**WHAT TO DO**
Give the listing again in full, matching it character for character.
══ PROVIDED DATA ══
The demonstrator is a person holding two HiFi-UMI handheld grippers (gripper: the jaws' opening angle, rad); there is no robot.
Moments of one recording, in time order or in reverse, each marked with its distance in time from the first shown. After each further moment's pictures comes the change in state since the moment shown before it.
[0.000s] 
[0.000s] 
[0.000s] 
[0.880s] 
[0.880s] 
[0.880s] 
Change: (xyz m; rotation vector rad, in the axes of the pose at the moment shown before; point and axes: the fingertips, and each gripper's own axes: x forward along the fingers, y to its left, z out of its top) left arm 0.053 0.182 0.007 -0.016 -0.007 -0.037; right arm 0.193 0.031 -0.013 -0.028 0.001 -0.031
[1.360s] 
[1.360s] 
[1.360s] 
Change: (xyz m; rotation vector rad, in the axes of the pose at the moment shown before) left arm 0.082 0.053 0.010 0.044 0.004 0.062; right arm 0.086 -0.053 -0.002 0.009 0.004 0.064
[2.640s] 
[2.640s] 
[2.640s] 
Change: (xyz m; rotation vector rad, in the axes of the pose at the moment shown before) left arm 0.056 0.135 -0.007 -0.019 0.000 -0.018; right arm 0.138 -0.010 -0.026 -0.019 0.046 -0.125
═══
**RESPONSE TO THIS TASK**
The demonstrator is a person holding two HiFi-UMI handheld grippers (gripper: the jaws' opening angle, rad); there is no robot.
Moments of one recording, in time order or in reverse, each marked with its distance in time from the first shown. After each further moment's pictures comes the change in state since the moment shown before it.
[0.000s] 
[0.000s] 
[0.000s] 
[0.880s] 
[0.880s] 
[0.880s] 
Change: (xyz m; rotation vector rad, in the axes of the pose at the moment shown before; point and axes: the fingertips, and each gripper's own axes: x forward along the fingers, y to its left, z out of its top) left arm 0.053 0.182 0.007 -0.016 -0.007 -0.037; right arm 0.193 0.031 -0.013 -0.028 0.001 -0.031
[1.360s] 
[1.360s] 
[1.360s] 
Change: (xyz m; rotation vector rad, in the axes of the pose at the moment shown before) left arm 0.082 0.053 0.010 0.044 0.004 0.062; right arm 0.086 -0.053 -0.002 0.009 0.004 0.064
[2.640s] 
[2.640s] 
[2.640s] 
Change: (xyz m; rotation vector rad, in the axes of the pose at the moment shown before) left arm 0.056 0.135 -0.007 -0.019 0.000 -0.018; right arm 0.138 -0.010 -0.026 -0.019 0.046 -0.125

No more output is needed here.